* **DIRECTIONS FOR THIS TASK**:
Each record, in full, must be restated word for word.

- - - - - - -

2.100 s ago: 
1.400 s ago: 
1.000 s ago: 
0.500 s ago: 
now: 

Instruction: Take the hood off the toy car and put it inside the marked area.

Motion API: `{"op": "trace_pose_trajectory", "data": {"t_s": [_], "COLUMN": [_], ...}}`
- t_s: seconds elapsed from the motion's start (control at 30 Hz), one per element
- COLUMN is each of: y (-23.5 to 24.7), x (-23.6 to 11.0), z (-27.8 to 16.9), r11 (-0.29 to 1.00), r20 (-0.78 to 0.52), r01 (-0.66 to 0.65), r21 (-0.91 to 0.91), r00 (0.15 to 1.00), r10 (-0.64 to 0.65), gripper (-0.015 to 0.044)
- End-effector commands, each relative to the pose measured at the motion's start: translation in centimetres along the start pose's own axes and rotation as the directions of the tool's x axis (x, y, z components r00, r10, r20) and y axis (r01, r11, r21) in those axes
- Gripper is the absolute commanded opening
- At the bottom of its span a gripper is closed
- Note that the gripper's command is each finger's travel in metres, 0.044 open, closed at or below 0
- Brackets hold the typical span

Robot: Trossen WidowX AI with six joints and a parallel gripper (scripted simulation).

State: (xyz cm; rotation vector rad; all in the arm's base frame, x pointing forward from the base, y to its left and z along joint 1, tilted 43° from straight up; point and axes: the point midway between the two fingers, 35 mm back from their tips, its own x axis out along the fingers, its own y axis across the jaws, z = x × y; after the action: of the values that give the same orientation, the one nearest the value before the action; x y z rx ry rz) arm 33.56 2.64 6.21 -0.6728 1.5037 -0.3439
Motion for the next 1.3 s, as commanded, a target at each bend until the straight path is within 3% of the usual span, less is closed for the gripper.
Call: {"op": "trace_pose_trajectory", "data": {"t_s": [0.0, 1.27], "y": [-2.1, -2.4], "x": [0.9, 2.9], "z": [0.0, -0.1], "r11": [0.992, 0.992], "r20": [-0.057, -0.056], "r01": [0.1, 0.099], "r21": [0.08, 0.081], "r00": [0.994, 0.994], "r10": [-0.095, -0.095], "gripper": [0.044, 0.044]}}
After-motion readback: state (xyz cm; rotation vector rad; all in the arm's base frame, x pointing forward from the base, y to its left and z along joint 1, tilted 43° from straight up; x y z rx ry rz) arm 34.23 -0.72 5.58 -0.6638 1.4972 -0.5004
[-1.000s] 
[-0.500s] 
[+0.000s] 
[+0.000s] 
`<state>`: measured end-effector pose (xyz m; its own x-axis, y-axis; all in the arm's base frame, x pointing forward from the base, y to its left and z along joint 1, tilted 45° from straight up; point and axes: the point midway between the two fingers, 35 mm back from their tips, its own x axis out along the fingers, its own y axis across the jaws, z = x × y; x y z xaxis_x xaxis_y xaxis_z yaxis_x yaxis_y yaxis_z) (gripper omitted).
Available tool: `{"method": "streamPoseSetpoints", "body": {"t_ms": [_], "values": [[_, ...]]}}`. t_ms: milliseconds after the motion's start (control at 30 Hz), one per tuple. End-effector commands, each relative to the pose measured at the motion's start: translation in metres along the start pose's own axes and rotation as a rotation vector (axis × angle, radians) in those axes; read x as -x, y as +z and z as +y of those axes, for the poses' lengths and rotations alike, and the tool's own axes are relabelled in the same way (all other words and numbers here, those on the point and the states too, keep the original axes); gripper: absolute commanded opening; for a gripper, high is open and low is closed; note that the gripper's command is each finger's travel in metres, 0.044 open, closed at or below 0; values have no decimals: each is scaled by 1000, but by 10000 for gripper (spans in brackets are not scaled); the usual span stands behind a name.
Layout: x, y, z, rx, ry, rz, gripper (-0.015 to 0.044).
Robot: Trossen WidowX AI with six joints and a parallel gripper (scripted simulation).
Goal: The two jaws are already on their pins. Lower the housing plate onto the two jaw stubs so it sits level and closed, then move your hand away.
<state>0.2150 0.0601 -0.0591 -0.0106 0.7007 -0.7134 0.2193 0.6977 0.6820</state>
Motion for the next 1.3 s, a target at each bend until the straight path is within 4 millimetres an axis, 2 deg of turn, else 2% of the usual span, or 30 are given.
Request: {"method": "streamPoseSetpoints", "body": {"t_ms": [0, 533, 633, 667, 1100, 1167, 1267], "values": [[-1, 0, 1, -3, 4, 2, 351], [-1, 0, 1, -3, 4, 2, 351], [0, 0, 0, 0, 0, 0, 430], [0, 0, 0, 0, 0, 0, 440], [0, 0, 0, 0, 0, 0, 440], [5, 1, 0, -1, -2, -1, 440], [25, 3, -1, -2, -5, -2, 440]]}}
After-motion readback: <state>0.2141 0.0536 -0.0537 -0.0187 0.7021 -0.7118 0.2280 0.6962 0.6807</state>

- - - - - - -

* **REPLY TO THE TASK**:
2.100 s ago: 
1.400 s ago: 
1.000 s ago: 
0.500 s ago: 
now: 

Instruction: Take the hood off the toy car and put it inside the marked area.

Motion API: `{"op": "trace_pose_trajectory", "data": {"t_s": [_], "COLUMN": [_], ...}}`
- t_s: seconds elapsed from the motion's start (control at 30 Hz), one per element
- COLUMN is each of: y (-23.5 to 24.7), x (-23.6 to 11.0), z (-27.8 to 16.9), r11 (-0.29 to 1.00), r20 (-0.78 to 0.52), r01 (-0.66 to 0.65), r21 (-0.91 to 0.91), r00 (0.15 to 1.00), r10 (-0.64 to 0.65), gripper (-0.015 to 0.044)
- End-effector commands, each relative to the pose measured at the motion's start: translation in centimetres along the start pose's own axes and rotation as the directions of the tool's x axis (x, y, z components r00, r10, r20) and y axis (r01, r11, r21) in those axes
- Gripper is the absolute commanded opening
- At the bottom of its span a gripper is closed
- Note that the gripper's command is each finger's travel in metres, 0.044 open, closed at or below 0
- Brackets hold the typical span

Robot: Trossen WidowX AI with six joints and a parallel gripper (scripted simulation).

State: (xyz cm; rotation vector rad; all in the arm's base frame, x pointing forward from the base, y to its left and z along joint 1, tilted 43° from straight up; point and axes: the point midway between the two fingers, 35 mm back from their tips, its own x axis out along the fingers, its own y axis across the jaws, z = x × y; after the action: of the values that give the same orientation, the one nearest the value before the action; x y z rx ry rz) arm 33.56 2.64 6.21 -0.6728 1.5037 -0.3439
Motion for the next 1.3 s, as commanded, a target at each bend until the straight path is within 3% of the usual span, less is closed for the gripper.
Call: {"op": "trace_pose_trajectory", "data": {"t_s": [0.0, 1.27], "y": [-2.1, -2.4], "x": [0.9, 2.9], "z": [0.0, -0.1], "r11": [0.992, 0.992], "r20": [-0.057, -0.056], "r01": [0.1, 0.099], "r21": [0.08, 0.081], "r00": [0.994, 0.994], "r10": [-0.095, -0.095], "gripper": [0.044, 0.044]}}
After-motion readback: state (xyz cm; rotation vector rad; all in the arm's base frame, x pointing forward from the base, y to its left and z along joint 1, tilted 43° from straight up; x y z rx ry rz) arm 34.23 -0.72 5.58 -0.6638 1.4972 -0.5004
[-1.000s] 
[-0.500s] 
[+0.000s] 
[+0.000s] 
`<state>`: measured end-effector pose (xyz m; its own x-axis, y-axis; all in the arm's base frame, x pointing forward from the base, y to its left and z along joint 1, tilted 45° from straight up; point and axes: the point midway between the two fingers, 35 mm back from their tips, its own x axis out along the fingers, its own y axis across the jaws, z = x × y; x y z xaxis_x xaxis_y xaxis_z yaxis_x yaxis_y yaxis_z) (gripper omitted).
Available tool: `{"method": "streamPoseSetpoints", "body": {"t_ms": [_], "values": [[_, ...]]}}`. t_ms: milliseconds after the motion's start (control at 30 Hz), one per tuple. End-effector commands, each relative to the pose measured at the motion's start: translation in metres along the start pose's own axes and rotation as a rotation vector (axis × angle, radians) in those axes; read x as -x, y as +z and z as +y of those axes, for the poses' lengths and rotations alike, and the tool's own axes are relabelled in the same way (all other words and numbers here, those on the point and the states too, keep the original axes); gripper: absolute commanded opening; for a gripper, high is open and low is closed; note that the gripper's command is each finger's travel in metres, 0.044 open, closed at or below 0; values have no decimals: each is scaled by 1000, but by 10000 for gripper (spans in brackets are not scaled); the usual span stands behind a name.
Layout: x, y, z, rx, ry, rz, gripper (-0.015 to 0.044).
Robot: Trossen WidowX AI with six joints and a parallel gripper (scripted simulation).
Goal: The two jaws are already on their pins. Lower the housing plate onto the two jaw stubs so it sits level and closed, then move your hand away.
<state>0.2150 0.0601 -0.0591 -0.0106 0.7007 -0.7134 0.2193 0.6977 0.6820</state>
Motion for the next 1.3 s, a target at each bend until the straight path is within 4 millimetres an axis, 2 deg of turn, else 2% of the usual span, or 30 are given.
Request: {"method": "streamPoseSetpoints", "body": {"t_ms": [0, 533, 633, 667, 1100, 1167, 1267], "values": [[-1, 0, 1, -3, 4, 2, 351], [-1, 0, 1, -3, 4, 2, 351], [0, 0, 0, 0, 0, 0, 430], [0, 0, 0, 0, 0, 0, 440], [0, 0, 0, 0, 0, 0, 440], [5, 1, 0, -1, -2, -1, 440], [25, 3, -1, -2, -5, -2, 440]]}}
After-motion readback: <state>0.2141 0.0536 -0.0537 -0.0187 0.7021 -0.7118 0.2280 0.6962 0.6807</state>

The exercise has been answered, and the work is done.